[[ Collected material, beginning ]]

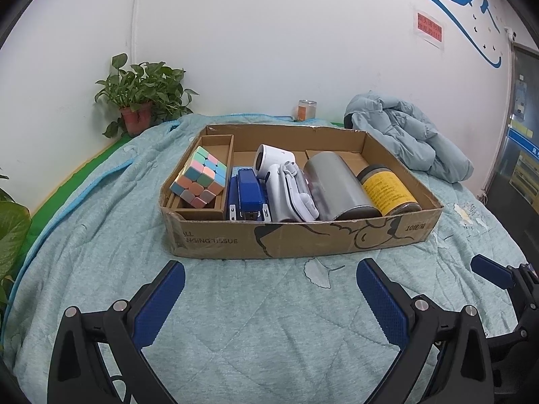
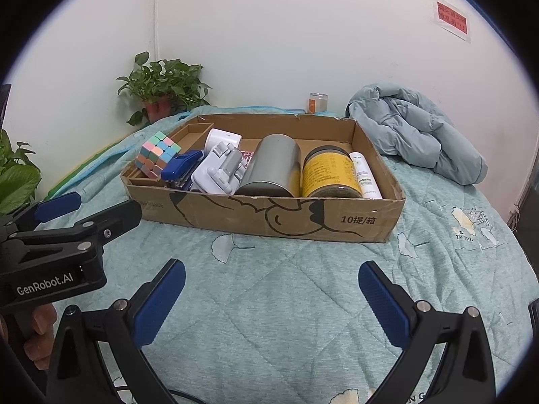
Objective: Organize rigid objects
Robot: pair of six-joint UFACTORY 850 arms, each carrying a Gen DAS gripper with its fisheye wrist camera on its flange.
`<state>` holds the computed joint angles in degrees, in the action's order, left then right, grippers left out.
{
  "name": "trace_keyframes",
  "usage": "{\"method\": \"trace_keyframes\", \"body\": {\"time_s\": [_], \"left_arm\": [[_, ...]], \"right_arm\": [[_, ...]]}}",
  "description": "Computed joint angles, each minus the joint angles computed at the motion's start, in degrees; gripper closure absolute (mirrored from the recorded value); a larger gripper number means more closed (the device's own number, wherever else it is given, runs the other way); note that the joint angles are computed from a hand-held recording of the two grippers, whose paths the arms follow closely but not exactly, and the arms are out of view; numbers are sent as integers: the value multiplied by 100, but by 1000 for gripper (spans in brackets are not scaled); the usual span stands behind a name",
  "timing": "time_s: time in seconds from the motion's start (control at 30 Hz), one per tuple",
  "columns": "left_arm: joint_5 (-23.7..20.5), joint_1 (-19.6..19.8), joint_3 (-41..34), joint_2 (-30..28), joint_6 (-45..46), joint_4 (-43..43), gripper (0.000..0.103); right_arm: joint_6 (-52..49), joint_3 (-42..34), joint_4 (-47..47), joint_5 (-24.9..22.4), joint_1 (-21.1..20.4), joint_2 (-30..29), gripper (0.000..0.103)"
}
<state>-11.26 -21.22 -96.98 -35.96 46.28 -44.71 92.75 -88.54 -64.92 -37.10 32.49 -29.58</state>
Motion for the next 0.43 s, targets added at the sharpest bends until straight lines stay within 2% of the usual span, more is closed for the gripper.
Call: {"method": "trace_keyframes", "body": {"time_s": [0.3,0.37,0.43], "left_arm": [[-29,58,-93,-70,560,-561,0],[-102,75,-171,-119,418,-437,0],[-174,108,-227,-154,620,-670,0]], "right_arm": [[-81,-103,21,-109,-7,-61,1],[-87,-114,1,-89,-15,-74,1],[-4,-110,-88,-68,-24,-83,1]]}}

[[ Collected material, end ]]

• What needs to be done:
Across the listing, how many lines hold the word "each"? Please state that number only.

• Reply:
2